Instructions for the task: Your answer should be every line of the records that contains the word "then", copied as it stands.

START Available records

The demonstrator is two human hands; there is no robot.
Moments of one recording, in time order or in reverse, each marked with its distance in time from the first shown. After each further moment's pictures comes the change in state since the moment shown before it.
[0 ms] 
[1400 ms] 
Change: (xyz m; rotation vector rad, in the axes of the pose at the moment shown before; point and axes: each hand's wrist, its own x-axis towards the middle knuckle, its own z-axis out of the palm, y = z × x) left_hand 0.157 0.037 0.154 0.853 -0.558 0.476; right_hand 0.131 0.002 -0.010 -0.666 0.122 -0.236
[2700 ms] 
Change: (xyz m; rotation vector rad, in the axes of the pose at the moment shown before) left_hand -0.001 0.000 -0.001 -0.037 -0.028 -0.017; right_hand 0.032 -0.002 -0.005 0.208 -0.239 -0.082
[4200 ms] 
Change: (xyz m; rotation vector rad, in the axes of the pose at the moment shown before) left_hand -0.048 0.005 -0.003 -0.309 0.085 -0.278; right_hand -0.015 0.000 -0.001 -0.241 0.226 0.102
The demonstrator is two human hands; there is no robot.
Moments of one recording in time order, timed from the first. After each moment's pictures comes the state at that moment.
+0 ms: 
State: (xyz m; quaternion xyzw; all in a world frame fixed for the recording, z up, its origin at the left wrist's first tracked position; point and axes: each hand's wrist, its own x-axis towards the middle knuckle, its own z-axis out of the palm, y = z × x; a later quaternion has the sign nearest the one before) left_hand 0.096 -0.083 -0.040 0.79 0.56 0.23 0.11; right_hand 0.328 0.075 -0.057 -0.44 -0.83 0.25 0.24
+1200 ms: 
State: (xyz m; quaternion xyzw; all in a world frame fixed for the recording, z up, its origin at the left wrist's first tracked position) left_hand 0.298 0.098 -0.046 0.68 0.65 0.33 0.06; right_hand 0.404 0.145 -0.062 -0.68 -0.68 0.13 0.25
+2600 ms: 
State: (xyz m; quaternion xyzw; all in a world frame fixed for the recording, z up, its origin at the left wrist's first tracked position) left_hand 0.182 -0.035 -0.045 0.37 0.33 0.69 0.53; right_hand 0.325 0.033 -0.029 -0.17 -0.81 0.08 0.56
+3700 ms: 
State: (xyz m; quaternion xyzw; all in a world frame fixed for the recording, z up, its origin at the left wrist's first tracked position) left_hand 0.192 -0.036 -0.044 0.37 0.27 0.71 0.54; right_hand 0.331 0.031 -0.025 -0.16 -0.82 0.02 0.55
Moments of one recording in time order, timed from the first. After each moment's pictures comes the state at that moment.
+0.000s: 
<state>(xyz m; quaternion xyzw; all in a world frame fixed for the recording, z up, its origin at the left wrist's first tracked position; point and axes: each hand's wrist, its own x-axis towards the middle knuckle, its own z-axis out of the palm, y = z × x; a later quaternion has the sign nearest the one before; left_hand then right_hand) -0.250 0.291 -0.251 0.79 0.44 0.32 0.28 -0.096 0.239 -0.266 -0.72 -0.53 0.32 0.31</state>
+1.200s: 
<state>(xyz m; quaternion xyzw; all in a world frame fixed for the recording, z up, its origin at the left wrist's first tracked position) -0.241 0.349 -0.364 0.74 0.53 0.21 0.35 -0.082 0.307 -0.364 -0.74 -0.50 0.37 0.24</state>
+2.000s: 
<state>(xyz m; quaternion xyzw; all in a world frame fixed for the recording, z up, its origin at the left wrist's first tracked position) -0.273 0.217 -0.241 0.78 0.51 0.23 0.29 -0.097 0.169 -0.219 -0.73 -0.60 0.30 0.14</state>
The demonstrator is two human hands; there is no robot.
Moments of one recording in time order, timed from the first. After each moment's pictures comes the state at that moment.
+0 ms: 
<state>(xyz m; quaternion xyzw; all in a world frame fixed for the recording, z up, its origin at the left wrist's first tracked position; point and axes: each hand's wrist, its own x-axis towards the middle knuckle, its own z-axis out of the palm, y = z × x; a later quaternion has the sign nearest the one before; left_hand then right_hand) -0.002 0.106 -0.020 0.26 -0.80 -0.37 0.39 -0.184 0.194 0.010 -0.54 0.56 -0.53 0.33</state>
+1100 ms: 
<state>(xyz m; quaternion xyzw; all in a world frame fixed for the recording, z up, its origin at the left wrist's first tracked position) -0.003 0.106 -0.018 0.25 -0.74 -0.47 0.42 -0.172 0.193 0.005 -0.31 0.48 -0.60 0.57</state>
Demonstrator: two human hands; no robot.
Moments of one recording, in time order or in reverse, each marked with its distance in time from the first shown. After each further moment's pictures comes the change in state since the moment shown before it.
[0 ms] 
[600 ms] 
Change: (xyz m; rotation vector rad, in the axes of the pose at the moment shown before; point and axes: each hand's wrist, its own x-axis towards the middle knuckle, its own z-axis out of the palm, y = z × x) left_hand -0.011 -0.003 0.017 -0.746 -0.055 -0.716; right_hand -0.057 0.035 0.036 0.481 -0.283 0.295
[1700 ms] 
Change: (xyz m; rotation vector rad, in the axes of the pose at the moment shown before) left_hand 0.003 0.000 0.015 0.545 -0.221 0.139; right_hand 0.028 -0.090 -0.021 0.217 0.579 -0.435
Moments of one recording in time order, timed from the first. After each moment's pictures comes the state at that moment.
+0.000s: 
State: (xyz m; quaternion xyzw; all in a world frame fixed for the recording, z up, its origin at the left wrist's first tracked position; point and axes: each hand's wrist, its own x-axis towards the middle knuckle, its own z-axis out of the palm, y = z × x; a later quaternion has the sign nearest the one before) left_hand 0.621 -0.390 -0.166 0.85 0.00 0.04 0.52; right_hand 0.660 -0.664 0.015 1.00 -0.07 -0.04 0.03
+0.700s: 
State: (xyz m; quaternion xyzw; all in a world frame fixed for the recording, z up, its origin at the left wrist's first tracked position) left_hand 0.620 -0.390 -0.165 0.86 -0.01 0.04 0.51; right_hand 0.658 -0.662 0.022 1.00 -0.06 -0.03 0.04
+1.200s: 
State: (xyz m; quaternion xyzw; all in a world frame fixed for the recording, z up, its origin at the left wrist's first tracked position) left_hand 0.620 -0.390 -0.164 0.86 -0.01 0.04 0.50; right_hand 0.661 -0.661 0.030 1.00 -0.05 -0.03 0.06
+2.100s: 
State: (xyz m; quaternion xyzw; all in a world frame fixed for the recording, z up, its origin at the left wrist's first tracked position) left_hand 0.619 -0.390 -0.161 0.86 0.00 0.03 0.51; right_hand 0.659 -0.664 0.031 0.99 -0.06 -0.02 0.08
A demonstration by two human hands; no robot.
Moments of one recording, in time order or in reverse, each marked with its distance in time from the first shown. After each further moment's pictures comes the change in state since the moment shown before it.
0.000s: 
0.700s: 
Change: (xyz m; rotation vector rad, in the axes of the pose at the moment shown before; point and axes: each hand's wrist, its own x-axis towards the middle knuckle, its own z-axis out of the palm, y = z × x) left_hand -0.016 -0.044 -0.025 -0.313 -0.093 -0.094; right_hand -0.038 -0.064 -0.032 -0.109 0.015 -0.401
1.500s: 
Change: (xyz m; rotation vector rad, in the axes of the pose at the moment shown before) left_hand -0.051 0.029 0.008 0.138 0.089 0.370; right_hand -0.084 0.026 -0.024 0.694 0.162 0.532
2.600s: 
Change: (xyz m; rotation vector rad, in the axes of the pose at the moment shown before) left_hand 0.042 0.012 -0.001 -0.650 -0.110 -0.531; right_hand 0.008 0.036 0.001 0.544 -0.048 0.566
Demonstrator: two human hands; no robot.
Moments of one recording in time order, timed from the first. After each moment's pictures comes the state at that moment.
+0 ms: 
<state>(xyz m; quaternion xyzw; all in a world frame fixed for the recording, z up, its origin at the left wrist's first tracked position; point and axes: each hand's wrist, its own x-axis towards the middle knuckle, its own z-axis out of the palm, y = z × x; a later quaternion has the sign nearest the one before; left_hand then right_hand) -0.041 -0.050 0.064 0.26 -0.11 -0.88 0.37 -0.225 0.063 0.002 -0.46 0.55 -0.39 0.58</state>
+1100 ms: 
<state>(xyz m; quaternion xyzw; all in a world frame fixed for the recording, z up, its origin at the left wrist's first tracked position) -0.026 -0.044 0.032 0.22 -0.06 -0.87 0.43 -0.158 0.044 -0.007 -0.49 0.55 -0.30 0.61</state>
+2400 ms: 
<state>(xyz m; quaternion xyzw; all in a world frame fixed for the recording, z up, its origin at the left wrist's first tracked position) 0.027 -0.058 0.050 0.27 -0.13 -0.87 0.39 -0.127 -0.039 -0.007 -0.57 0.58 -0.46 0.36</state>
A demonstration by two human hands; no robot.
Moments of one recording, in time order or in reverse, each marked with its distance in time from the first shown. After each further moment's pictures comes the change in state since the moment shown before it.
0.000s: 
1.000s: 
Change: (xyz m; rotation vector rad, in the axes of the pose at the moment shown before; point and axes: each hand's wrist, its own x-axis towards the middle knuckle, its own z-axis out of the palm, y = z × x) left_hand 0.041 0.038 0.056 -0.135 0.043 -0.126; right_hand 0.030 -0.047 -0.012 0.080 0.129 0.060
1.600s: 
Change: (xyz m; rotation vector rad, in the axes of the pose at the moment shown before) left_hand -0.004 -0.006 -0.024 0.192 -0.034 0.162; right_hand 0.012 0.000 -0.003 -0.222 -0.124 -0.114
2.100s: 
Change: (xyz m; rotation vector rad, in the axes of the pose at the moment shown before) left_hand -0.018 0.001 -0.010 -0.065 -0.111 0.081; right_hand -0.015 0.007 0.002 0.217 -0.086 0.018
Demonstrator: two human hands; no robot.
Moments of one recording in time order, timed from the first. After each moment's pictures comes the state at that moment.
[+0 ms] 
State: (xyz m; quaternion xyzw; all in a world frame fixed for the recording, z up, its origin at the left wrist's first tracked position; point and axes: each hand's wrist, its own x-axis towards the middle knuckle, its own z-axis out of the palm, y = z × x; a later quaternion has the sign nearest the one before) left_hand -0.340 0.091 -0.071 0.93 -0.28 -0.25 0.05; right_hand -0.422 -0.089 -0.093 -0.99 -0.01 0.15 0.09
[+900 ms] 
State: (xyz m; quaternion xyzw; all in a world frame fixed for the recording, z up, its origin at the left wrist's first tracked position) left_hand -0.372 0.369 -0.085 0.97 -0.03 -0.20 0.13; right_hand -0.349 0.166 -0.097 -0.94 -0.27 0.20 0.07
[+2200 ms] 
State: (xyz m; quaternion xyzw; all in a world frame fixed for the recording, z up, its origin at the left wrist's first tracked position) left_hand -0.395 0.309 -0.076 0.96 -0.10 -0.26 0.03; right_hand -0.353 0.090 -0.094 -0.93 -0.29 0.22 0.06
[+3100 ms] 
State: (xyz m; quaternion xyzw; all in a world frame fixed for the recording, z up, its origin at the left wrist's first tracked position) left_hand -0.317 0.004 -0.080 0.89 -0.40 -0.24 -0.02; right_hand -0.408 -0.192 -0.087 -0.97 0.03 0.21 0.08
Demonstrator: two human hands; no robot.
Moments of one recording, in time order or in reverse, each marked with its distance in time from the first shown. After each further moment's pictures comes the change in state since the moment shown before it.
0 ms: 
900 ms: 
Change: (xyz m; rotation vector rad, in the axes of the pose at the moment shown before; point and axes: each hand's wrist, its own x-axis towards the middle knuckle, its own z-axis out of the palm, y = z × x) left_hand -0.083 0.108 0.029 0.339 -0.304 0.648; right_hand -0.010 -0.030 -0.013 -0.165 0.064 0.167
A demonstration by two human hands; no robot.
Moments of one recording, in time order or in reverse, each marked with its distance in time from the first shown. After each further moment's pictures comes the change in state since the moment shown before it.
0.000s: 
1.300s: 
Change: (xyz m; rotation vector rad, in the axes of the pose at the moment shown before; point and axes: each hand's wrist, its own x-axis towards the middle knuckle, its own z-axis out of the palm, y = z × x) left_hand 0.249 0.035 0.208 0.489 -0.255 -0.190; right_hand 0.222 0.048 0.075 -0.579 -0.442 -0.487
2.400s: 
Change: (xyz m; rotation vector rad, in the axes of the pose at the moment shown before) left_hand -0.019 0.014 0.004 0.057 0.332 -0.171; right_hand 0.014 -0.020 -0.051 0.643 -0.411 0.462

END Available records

Task answer:
<state>(xyz m; quaternion xyzw; all in a world frame fixed for the recording, z up, its origin at the left wrist's first tracked position; point and axes: each hand's wrist, its own x-axis towards the middle knuckle, its own z-axis out of the palm, y = z × x; a later quaternion has the sign nearest the one before; left_hand then right_hand) -0.250 0.291 -0.251 0.79 0.44 0.32 0.28 -0.096 0.239 -0.266 -0.72 -0.53 0.32 0.31</state>
<state>(xyz m; quaternion xyzw; all in a world frame fixed for the recording, z up, its origin at the left wrist's first tracked position; point and axes: each hand's wrist, its own x-axis towards the middle knuckle, its own z-axis out of the palm, y = z × x; a later quaternion has the sign nearest the one before; left_hand then right_hand) -0.002 0.106 -0.020 0.26 -0.80 -0.37 0.39 -0.184 0.194 0.010 -0.54 0.56 -0.53 0.33</state>
<state>(xyz m; quaternion xyzw; all in a world frame fixed for the recording, z up, its origin at the left wrist's first tracked position; point and axes: each hand's wrist, its own x-axis towards the middle knuckle, its own z-axis out of the palm, y = z × x; a later quaternion has the sign nearest the one before; left_hand then right_hand) -0.041 -0.050 0.064 0.26 -0.11 -0.88 0.37 -0.225 0.063 0.002 -0.46 0.55 -0.39 0.58</state>

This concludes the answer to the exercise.